# What is needed
Pictures aside, the data must be reproduced exactly.

:: Provided data ::

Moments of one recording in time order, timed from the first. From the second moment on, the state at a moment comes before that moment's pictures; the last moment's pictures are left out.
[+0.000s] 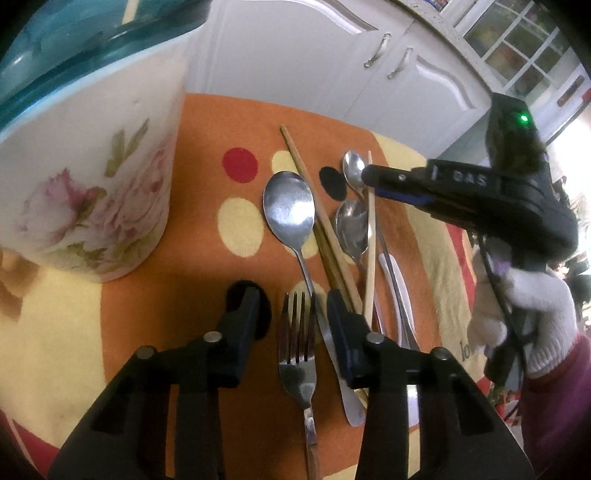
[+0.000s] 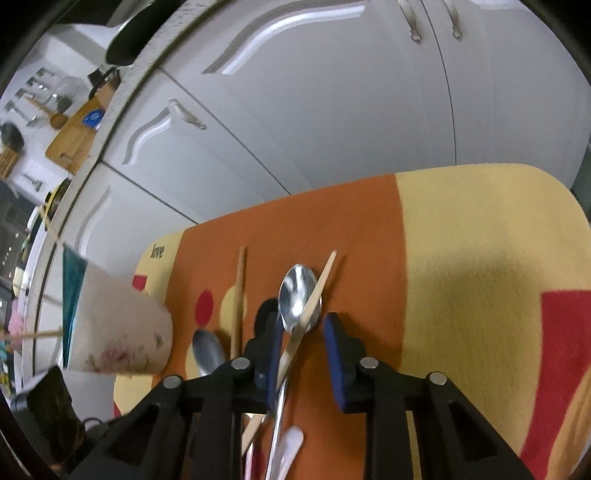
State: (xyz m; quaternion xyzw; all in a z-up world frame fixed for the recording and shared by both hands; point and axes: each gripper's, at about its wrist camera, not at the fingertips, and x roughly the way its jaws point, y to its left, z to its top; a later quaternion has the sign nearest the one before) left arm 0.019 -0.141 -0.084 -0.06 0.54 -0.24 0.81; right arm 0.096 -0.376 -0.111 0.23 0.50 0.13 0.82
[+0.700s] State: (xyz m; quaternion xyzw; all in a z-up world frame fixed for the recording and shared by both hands) left arm 0.003 -0.133 -0.065 -0.05 0.52 -0.25 0.81; right arm 0.043 -0.377 -0.077 0.18 0.48 0.16 0.85
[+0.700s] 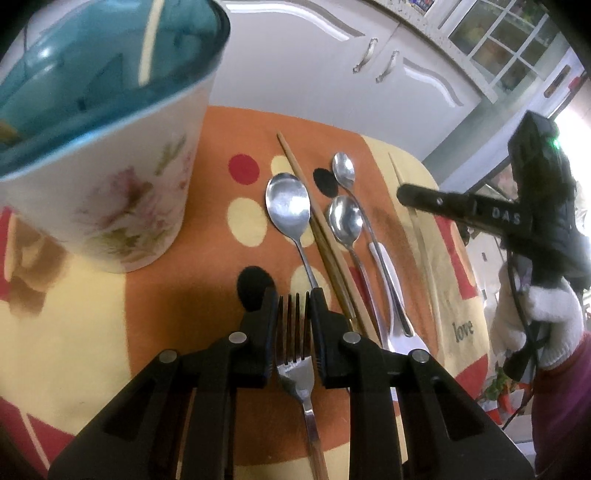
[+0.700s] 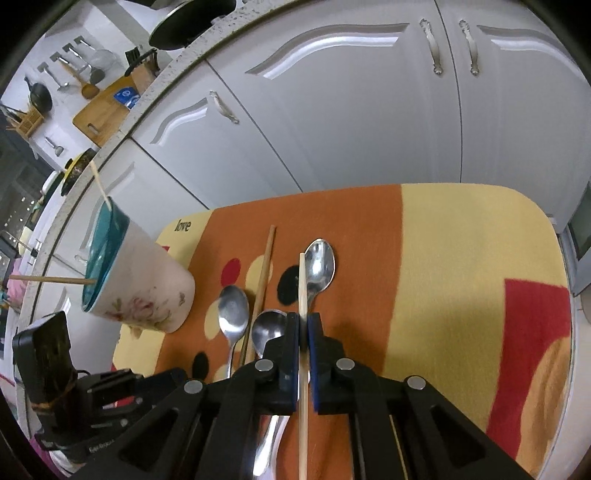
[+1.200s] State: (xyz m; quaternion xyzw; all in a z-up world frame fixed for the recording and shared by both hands) left arm 0.013 -0.117 -0.086 -0.08 0.56 -0.25 0.79; right arm 0.029 -0.376 -0.070 0.18 0.47 0.16 0.85
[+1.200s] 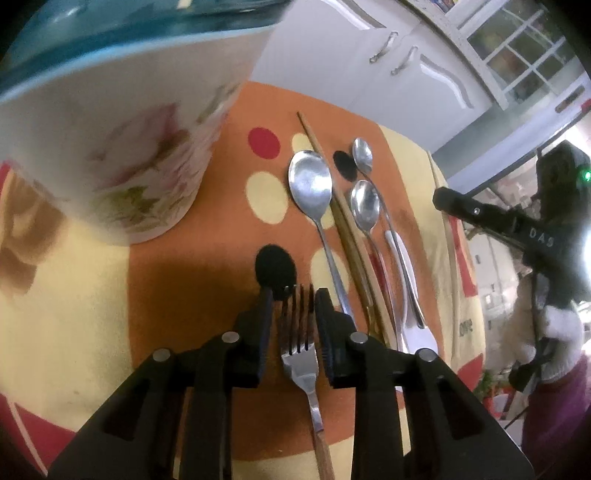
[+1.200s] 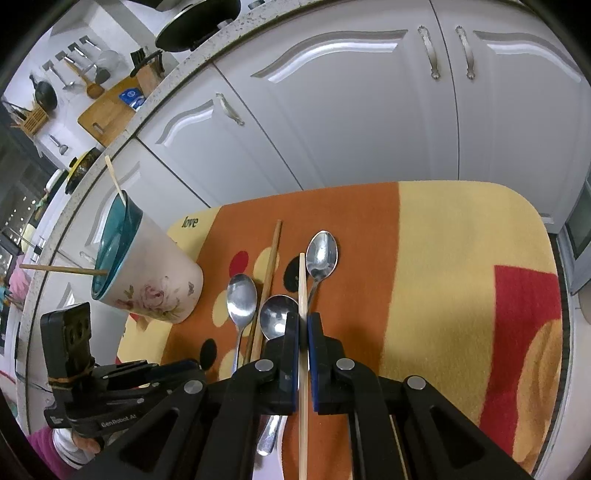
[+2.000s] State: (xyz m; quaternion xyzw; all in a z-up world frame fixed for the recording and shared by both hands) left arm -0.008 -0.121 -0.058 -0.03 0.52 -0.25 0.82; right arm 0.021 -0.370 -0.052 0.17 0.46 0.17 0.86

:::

# Answer box
Moments of one recording in time order, timed from the first. From the second moment on, the state at a moment comes before that moment's pictures; the last moment's pictures are left out.
[+0.000s] 
[+0.000s] 
State: (xyz m; quaternion xyzw; all in a z-up world frame fixed for the recording and shared by both hands; point and axes: each gripper's, at about its wrist camera, not at the fingertips, and x roughly the way its jaws point, y to its left, z to its top; a later quaternion has the sign nearest the one before) left arm 0.019 -0.141 -0.084 -0.06 0.54 -0.24 0.81; right arm 0.096 -0.376 -0.111 0.23 0.50 0.13 0.82
[+0.700s] State: (xyz m; quaternion xyzw; all in a z-up world frame fixed for the recording and shared by both hands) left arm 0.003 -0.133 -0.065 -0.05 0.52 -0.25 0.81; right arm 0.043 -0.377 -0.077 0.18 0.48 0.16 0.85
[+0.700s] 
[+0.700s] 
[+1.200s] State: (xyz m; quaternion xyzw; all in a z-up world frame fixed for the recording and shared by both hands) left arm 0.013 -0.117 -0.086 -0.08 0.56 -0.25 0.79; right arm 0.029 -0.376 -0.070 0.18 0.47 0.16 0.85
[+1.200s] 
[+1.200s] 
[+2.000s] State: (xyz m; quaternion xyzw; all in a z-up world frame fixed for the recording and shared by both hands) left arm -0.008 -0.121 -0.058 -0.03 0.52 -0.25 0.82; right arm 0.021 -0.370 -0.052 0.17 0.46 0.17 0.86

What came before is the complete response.